▸ **Exercise brief**:
Provide the number of lines in the material below that include the word "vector", without any accompanying text.

▸ **Information**:

####################

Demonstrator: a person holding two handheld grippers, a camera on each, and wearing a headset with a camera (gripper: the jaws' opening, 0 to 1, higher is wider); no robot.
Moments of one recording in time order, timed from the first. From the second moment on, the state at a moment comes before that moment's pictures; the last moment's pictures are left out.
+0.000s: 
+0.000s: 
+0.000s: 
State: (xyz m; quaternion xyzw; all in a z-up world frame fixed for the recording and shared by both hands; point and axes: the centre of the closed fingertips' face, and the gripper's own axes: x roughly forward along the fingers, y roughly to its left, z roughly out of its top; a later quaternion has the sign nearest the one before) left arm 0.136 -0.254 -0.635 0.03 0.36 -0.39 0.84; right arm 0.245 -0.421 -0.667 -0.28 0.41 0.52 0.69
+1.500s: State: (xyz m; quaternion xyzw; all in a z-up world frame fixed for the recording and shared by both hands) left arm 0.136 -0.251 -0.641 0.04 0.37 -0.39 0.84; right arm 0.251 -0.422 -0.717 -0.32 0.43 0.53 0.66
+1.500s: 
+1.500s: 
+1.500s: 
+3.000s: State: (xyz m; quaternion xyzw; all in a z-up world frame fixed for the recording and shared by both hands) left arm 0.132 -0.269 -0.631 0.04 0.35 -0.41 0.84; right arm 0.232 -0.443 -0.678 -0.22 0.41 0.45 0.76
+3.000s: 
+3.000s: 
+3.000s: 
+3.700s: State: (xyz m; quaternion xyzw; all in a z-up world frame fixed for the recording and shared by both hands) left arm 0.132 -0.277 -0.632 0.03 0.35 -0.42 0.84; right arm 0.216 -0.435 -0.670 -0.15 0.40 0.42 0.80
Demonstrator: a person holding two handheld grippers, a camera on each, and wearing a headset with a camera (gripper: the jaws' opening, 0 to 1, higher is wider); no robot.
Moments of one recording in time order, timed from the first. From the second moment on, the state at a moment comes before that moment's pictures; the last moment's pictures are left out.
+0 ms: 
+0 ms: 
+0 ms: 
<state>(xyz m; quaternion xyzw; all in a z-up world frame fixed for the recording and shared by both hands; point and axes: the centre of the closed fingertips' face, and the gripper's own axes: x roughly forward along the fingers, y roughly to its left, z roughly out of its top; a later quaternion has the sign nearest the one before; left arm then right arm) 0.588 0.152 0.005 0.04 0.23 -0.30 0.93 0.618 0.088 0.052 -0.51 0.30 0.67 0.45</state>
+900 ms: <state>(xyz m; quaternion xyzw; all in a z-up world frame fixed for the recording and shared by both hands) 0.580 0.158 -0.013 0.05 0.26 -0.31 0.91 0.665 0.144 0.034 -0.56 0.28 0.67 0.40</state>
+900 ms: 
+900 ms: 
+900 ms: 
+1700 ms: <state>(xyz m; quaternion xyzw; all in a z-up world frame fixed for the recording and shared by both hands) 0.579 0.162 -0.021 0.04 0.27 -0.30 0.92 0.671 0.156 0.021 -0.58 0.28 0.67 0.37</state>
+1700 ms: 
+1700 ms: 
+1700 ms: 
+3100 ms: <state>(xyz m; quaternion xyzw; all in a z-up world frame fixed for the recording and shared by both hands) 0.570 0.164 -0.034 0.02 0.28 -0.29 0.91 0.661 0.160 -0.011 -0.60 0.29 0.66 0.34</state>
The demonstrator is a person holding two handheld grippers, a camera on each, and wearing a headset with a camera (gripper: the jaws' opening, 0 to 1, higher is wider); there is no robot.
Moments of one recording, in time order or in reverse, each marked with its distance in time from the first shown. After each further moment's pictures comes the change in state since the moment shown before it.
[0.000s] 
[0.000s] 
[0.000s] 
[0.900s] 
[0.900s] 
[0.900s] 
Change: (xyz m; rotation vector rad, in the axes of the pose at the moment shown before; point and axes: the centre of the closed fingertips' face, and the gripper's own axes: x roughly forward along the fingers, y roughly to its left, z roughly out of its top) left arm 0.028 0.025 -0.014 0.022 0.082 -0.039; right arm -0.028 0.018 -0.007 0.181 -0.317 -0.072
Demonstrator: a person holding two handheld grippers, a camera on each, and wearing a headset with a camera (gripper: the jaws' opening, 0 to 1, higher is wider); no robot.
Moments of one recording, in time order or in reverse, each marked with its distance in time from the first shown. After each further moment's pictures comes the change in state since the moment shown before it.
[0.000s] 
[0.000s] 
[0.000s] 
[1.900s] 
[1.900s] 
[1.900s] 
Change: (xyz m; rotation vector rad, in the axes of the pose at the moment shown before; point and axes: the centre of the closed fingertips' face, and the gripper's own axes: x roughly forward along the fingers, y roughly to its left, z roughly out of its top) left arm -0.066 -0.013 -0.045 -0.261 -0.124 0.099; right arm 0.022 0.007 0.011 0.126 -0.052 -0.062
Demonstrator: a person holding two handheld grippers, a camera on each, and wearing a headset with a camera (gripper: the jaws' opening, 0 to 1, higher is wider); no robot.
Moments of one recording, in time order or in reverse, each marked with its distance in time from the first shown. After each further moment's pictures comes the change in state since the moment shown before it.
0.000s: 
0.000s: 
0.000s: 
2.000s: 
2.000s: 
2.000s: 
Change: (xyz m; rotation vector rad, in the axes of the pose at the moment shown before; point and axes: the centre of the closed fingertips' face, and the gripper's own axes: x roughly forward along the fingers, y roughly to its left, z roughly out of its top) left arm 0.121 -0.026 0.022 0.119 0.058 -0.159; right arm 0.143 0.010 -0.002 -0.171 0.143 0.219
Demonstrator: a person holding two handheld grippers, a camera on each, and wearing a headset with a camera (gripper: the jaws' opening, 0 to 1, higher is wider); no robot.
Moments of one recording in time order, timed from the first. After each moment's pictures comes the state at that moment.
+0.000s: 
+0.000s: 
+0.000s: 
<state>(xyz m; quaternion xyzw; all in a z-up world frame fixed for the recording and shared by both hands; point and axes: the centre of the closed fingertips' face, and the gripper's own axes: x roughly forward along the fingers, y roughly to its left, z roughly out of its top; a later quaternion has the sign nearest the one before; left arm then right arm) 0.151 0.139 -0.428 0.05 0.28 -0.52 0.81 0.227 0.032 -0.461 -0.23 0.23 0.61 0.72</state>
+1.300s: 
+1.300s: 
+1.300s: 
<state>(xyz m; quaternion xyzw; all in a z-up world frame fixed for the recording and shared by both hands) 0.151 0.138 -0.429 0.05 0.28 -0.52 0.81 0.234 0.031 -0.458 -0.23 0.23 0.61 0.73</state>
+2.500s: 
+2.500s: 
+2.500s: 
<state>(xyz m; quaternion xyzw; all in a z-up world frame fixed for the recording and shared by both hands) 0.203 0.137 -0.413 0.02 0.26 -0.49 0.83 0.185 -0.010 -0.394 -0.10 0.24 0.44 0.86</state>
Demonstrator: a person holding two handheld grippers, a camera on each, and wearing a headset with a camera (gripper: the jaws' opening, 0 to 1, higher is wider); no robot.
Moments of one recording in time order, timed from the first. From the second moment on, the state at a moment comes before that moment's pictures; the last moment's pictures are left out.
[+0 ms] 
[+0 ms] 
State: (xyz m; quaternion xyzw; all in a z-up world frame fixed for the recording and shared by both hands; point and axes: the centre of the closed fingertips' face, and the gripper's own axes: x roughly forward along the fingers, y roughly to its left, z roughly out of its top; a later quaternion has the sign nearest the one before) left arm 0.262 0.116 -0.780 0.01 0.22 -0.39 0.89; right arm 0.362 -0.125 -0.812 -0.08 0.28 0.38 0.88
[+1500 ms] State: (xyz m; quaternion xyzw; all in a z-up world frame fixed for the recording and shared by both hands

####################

▸ **Solution to this exercise**:
3